The Perl Toolchain Summit needs more sponsors. If your company depends on Perl, please support this very important event.

NAME

Alvis::NLPPlatform::Annotation - Perl extension for managing XML annotation of documents in the Alvis format

SYNOPSIS

use Alvis::NLPPlatform::Annotation;

Alvis::NLPPlatform::Annotation::load_xml($doc_xml);

Alvis::NLPPlatform::Annotation::render_xml($doc_xml, \*STDOUT);

DESCRIPTION

This module provides two main methods (load_xml and render_xml) for loading and dumping XML annotated documents conformed to the Alvis DTD (see http://www.alvis/info ).

Documents are read on the standard input and load in a has table. Annotated documents are written on a file thanks to the descriptor given as parameter. Note that the input documents can be annoted or not, even partially annotated.

METHODS

read_key_id()

    read_key_id($element_id);

this method returns the number in the id ($element_id) of the token or word XML element (10 in the element id 'token10').

sort_keys()

    sort_keys($element_id1, $element_id2);

This method sorts two xml element ids ($element_id1 and $element_id2) after removing string refering to the type of the xml element ("token", "word", etc.).

sort()

    sort($ref_hashtable)

This method sorts elements of the hash table ($ref_hashtable) according to the number in the id ($element_id) of the XML elements (10 in the element id 'token10').

render()

    render($doc_hash, $descriptor);

Write the XML document annotation in the specified decriptor ($descriptor). The document is passed as a hashtable ($doc_hash) loaded by the method load_xml. This hashtable can be modified by NLP Wrappers (Alvis::NLPPlatform::NLPWrappers).

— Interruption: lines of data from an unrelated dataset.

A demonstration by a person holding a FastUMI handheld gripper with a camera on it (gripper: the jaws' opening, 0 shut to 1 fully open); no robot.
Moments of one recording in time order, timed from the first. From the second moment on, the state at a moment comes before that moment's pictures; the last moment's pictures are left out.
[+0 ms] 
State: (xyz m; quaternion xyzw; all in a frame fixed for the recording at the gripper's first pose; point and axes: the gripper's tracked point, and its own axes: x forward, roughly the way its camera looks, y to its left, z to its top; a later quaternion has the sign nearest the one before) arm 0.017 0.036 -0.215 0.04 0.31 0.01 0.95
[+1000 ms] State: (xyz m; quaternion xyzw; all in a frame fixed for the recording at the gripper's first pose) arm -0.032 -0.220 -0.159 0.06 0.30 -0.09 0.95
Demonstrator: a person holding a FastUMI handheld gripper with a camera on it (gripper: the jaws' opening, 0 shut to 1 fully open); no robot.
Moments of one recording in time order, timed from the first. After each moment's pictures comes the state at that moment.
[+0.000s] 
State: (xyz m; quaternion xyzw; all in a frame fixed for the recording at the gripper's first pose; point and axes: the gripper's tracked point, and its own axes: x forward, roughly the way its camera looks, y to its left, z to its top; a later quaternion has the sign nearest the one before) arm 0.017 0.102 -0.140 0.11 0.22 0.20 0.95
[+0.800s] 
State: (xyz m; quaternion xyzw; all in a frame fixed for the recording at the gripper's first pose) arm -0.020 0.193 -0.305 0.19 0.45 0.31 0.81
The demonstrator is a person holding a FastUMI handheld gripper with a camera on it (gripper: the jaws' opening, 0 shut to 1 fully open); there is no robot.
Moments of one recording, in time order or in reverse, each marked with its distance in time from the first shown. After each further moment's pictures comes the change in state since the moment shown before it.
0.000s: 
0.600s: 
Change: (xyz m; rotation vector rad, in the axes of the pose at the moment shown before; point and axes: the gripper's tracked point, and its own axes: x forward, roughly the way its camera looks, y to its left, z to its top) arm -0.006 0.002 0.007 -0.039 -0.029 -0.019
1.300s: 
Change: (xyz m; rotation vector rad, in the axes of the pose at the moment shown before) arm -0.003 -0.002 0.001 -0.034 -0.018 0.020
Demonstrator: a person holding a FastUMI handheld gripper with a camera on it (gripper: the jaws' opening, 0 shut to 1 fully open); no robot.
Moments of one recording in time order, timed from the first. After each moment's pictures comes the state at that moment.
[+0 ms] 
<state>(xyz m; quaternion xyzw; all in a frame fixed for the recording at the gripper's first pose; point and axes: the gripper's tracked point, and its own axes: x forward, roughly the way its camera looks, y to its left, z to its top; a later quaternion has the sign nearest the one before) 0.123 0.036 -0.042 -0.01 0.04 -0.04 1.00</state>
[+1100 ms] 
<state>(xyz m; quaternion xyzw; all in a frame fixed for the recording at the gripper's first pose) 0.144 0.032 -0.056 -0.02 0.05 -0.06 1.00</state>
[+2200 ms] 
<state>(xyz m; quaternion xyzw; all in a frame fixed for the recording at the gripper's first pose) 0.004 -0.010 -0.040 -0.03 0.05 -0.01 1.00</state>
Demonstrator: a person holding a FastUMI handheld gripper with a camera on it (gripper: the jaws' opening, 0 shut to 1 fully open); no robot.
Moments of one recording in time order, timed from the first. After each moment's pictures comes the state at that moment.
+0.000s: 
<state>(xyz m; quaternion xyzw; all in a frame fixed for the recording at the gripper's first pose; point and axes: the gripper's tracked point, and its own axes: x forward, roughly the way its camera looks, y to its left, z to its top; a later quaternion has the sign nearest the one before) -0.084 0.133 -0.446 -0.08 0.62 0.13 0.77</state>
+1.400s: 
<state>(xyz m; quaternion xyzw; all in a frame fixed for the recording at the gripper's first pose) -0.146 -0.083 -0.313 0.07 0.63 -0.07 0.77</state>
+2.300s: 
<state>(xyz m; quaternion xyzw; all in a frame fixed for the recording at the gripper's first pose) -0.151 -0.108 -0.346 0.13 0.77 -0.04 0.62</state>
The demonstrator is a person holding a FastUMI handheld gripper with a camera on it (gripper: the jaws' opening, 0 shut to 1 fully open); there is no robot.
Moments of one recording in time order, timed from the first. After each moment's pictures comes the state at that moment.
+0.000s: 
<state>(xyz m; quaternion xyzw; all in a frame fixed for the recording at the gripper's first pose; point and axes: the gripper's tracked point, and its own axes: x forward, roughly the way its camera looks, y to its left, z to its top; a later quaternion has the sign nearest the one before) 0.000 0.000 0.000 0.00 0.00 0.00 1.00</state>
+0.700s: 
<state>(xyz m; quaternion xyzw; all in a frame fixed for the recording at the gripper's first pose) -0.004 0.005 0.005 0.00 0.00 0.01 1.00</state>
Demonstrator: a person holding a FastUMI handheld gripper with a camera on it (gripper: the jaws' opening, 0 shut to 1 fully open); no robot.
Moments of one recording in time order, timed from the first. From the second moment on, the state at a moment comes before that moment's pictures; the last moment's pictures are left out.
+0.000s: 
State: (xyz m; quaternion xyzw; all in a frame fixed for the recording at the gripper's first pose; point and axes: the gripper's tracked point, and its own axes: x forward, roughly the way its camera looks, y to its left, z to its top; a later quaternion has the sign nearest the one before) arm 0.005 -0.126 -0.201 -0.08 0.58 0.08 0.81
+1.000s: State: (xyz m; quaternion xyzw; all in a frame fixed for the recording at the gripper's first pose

The method return 0 in case of success.

render_xml()

    render($doc_hash, $descriptor, $printCollectionHeaderFooter);

Main method used for generating XML document annotations. $descriptor is the decriptor of the file where the document will be stored. $doc_hash is the hashtable containing the annotated document. $printCollectionHeaderFooter indicates if the documentCollection header and footer have to be printed. $hash_config is the reference to the hashtable containing the variables defined in the configuration file).

The method return 0 in case of success.

load_xml()

    load_xml($doc_xml);

Read a input XML annotated document ($doc_xml) on STDIN. The loaded annotations are stored in a hashtable. This hashtable can be modified by NLP Wrappers (Alvis::NLPPlatform::NLPWrappers).

The method return 0 in case of success.

    print_Annotation($descriptor, $string);

This method prints annotations in the descriptor and insures any conformance, (to UTF-8 for instance).

# =head1 ENVIRONMENT

SEE ALSO

Alvis::NLPPlatform

Alvis web site: http://www.alvis.info

AUTHORS

Thierry Hamon <thierry.hamon@lipn.univ-paris13.fr> and Julien Deriviere <julien.deriviere@lipn.univ-paris13.fr>

LICENSE

Copyright (C) 2005 by Thierry Hamon and Julien Deriviere

This program is free software; you can redistribute it and/or modify it under the same terms as Perl itself, either Perl version 5.8.6 or, at your option, any later version of Perl 5 you may have available.